Dans cet univers mondialisé si singulier, il devenait primordial de développer un projet artistique qui permette d’élaborer une programmation d’expositions thématiques et monographiques offrant à des artistes français et étrangers une première exposition à Marseille et en France d’envergure, de Yazid Oulab à Hans Op de Beeck, en passant par Claude Lévêque ou Maya Dunietz.
En s’installant dès 2013 dans les pas d’Ulysse pour Marseille-Provence Capitale européenne de la Culture avec le projet « Ulysses » qui fédéra plus d’une centaine de partenaires, ce fut l’occasion d’inviter plus de 150 artistes dont Barthélémy Toguo, Mona Hatoum ou Ghada Amer. Nous construisions déjà les fondations d’un projet ouvert à l’international.
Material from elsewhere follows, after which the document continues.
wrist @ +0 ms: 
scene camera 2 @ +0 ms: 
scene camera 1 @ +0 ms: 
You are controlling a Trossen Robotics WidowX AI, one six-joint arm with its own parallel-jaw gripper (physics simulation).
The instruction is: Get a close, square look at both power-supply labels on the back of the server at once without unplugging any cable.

Les Saisons culturelles nous ont aussi permis d’imaginer des projets en lien avec notre collection. Ce fut le cas avec la Corée, la Colombie ou l’Argentine mais aussi avec la Suisse, la Belgique, l’Espagne, l’Italie au gré des projets et des partenariats établis. L’organisation prochaine de Manifesta 13 à Marseille, et pour la première fois en France, résonne aussi comme une invitation au voyage et à l’altérité.
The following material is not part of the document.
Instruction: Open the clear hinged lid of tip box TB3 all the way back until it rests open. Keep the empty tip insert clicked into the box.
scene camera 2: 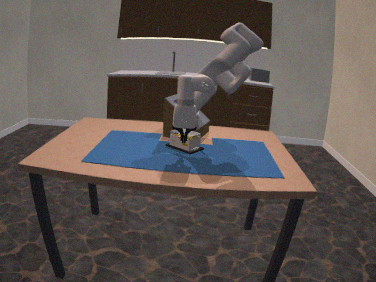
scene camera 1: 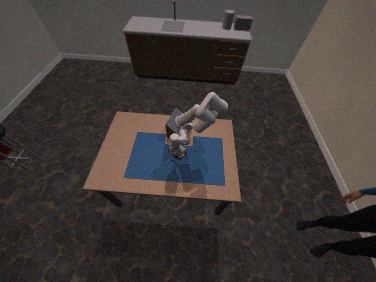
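Seen in the pictures: gripper, between the fingertips: (scene camera 2: pixel 183 142) (scene camera 1: pixel 176 156); arm's base, origin of its link: (scene camera 1: pixel 180 121).
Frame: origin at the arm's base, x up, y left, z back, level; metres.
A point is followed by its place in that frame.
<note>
The tip box TB3 (scene camera 1: pixel 179 154) (scene camera 2: pixel 193 144) {y 0.073, x -0.106, z -0.297 m} is a small pale box with yellow marks on a dark base, standing on the blue mat (scene camera 1: pixel 145 162) {y -0.236, x -0.141, z -0.425 m} (scene camera 2: pixel 120 147) {y -0.266, x -0.140, z -0.368 m}. My gripper (scene camera 2: pixel 184 142) {y 0.034, x -0.087, z -0.339 m} points straight down at the box, with its black fingertips at the box's top. The gripper is shut with nothing between its fingers. In the scene camera 1 view the arm's wrist covers much of the box and the fingertips. The clear lid and its angle cannot be made out, and the insert is too small to tell.
A grey and brown angled block (scene camera 1: pixel 171 126) {y -0.063, x 0.033, z -0.100 m} (scene camera 2: pixel 170 117) {y -0.078, x -0.033, z -0.119 m} stands behind the box, close to the arm, near the rear of the wooden table (scene camera 1: pixel 107 155) {y -0.605, x -0.143, z -0.424 m} (scene camera 2: pixel 60 150) {y -0.548, x -0.143, z -0.520 m}. A counter with a sink (scene camera 1: pixel 173 26) is at the back wall. A person's legs (scene camera 1: pixel 345 222) show at the right.
</note>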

- Comment les choix de programmation du Frac Provence-Alpes-Côte d’Azur s'opèrent à l'intérieur de cette action et - dans ce contexte - comment ces choix se sont orientés vers le travail de Maité Alvarez - créatrice encore toute jeune basée à Bruxelles ?

Notre installation en 2013 dans un nouveau bâtiment, qui est un formidable outil, nous a permis de développer et d’affirmer notre désir de devenir un véritable lieu ressource, une plateforme de production, de diffusion mais aussi un lieu de résidences ouvert à tout type de partenariat. Le fait de disposer de plusieurs plateaux nous a conduit à inviter un grand nombre de structures pour accueillir leur propre programmation, tout autant que générer des invitations communes tout en nourrissant notre programmation culturelle et événementielle très importante.
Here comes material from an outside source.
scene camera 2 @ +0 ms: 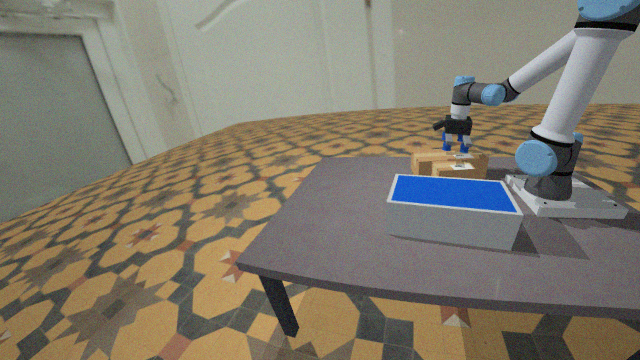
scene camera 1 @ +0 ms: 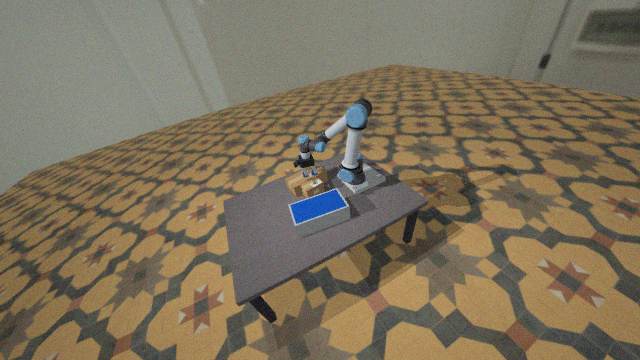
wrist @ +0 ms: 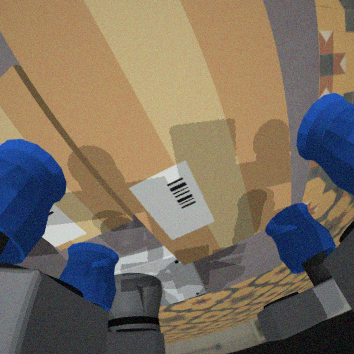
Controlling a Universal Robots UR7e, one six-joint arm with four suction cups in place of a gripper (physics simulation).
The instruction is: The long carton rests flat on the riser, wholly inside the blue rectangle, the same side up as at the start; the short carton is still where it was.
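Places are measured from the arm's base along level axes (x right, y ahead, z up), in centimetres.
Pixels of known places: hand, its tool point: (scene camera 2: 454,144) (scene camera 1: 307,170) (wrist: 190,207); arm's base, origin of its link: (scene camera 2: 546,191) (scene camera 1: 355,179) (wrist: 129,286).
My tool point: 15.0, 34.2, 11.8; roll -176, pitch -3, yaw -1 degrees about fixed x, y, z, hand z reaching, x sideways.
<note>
Ahead of a thing's pixels: the offset from my tool point to its top centre, as dx, dy, dz. Level surfaces: height alone.
The long carton {+1.8, +2.0, -5.0} (scene camera 1: 295,184) (scene camera 2: 424,157) (wrist: 150,75), brown with a pale tape strip and a white barcode label, lies flat on the table behind the short carton. The short carton {-11.7, +0.8, -5.0} (scene camera 1: 313,188) (scene camera 2: 444,170) (wrist: 30,115) lies close alongside it, also label up; part of it is cut off in the wrist view. My gripper (scene camera 1: 310,174) (scene camera 2: 456,145) (wrist: 187,212), with four blue suction cups, is open, low over the long carton with a small gap showing in scene camera 2. The grey riser {-38.1, +3.8, -3.1} (scene camera 1: 327,221) (scene camera 2: 450,226) stands in front of the cartons, with the blue rectangle {-38.1, +3.8, -3.1} (scene camera 1: 320,206) (scene camera 2: 452,192) on top.
The arm's white base plate (scene camera 1: 374,176) (scene camera 2: 580,209) (wrist: 187,282) is on the table {dz -15.1} (scene camera 1: 260,235) (scene camera 2: 325,225), to the right of the cartons in both scene views. The riser stands between the cartons and the front table edge.
</note>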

Les partenariats engagés avec le festival de Marseille, le FID, ActOral, Opera Mundi, les Beaux-Arts de Marseille et bien d’autres encore sont le reflet de cette écoute et de cette invitation permanente offerte aux acteurs culturels de tout horizon. Un autre élément, structurel cette fois-ci, a été fondamental dans l’élaboration de la programmation : il s’agit de notre orientation sur l’édition avec une formidable collection de livres et d’éditions d’artistes que nous avons installé au 3ème plateau depuis 2013. Cela a donné la possibilité à de nombreux artistes et commissaires d’investir cet espace et d’appréhender ce fonds tout à fait exceptionnel. C’est dans ce cadre particulier que la démarche artistique de Maïte Álvarez a revêtu un intérêt tout particulier, au croisement du livre et de la performance, rejoignant de la sorte notre projet artistique et culturel autour de la fabrique du récit. Nous avons souhaité programmer en 2020, dans le contexte de Manifesta 13, cette proposition à l’initiative de l’équipe en charge du 3ème plateau. Ce sera également l’occasion pour notre public de découvrir l’univers de cette artiste et de programmer plusieurs de ses performances pour la première fois à Marseille.

- Qu’est ce qui a vous a semblé « urgent » dans la démarche de l’artiste justifiant sa programmation ?

La justesse du propos au cœur de problématiques sociétales et écologiques qui trouvent un écho très fort avec nos collections, bien avant la crise sanitaire que nous connaissons aujourd’hui. La nécessité d’être à l’écoute de notre monde, de se retrouver dans un projet artistique pluriel où ses performances, les traces de ses performances et ses vidéos vont nous inviter à repenser notre rôle et notre responsabilité dans les espaces individuel et collectif du quotidien. Le parcours de Maïte Álvarez s’installe également au croisement de la chorégraphie et des arts graphiques, sa façon de concevoir ses chorégraphies comme des espaces d’écriture, où l’acte performatif, ses installations et le livre sont au même niveau. Sa démarche tout à fait singulière souligne les multiples dimensions de l’écriture, qui devient tour à tour un corps en mouvement, une archive ou un écrit. Les correspondances dans son travail entre danse et graphisme ne pouvaient que résonner avec notre collection de livres. Mais Il est aussi question de corps, d’espace vital et de cohabitation.